▸ EXERCISE BRIEF:
Only the first line of the listing and the lines after it, up to and including the one containing "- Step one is", should be retyped exactly.

▸ RECORDS TO USE:
☆ ☆ ☆ ☆

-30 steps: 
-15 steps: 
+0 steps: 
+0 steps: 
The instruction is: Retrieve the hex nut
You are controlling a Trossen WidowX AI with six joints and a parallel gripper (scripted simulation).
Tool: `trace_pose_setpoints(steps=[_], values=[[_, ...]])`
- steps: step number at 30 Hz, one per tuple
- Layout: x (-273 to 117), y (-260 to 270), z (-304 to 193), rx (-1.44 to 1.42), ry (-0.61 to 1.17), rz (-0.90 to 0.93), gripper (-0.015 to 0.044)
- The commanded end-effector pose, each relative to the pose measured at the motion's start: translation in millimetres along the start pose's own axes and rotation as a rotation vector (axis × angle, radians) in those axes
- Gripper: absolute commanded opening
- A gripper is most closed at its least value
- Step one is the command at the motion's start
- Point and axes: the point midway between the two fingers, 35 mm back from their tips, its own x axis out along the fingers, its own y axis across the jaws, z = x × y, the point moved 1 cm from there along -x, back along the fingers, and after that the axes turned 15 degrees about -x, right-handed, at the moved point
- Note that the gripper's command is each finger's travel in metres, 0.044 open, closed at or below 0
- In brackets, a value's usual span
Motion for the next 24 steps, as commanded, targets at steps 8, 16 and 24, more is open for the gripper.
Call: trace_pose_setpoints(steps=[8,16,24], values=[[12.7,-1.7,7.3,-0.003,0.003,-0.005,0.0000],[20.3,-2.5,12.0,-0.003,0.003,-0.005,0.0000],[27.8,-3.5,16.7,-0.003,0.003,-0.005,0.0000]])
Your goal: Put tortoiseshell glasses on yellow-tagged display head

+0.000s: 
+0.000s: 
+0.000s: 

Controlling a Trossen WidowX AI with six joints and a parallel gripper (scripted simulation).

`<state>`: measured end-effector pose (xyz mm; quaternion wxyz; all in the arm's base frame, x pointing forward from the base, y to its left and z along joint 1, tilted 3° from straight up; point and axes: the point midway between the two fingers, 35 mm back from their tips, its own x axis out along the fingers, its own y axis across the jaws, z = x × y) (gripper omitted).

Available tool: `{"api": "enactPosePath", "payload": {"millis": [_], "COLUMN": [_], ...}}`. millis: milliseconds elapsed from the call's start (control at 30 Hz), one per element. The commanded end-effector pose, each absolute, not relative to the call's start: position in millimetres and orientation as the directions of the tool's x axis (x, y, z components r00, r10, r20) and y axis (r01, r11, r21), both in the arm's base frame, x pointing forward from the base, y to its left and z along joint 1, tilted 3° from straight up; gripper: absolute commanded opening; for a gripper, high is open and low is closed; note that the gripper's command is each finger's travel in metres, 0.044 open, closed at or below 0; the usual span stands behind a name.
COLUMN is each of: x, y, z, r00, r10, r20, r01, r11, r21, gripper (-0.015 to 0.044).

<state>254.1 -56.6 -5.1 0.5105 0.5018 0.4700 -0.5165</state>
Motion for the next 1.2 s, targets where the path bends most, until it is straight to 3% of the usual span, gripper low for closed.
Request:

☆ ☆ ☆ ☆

▸ REPLY TO THE EXERCISE:
-30 steps: 
-15 steps: 
+0 steps: 
+0 steps: 
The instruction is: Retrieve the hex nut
You are controlling a Trossen WidowX AI with six joints and a parallel gripper (scripted simulation).
Tool: `trace_pose_setpoints(steps=[_], values=[[_, ...]])`
- steps: step number at 30 Hz, one per tuple
- Layout: x (-273 to 117), y (-260 to 270), z (-304 to 193), rx (-1.44 to 1.42), ry (-0.61 to 1.17), rz (-0.90 to 0.93), gripper (-0.015 to 0.044)
- The commanded end-effector pose, each relative to the pose measured at the motion's start: translation in millimetres along the start pose's own axes and rotation as a rotation vector (axis × angle, radians) in those axes
- Gripper: absolute commanded opening
- A gripper is most closed at its least value
- Step one is the command at the motion's start

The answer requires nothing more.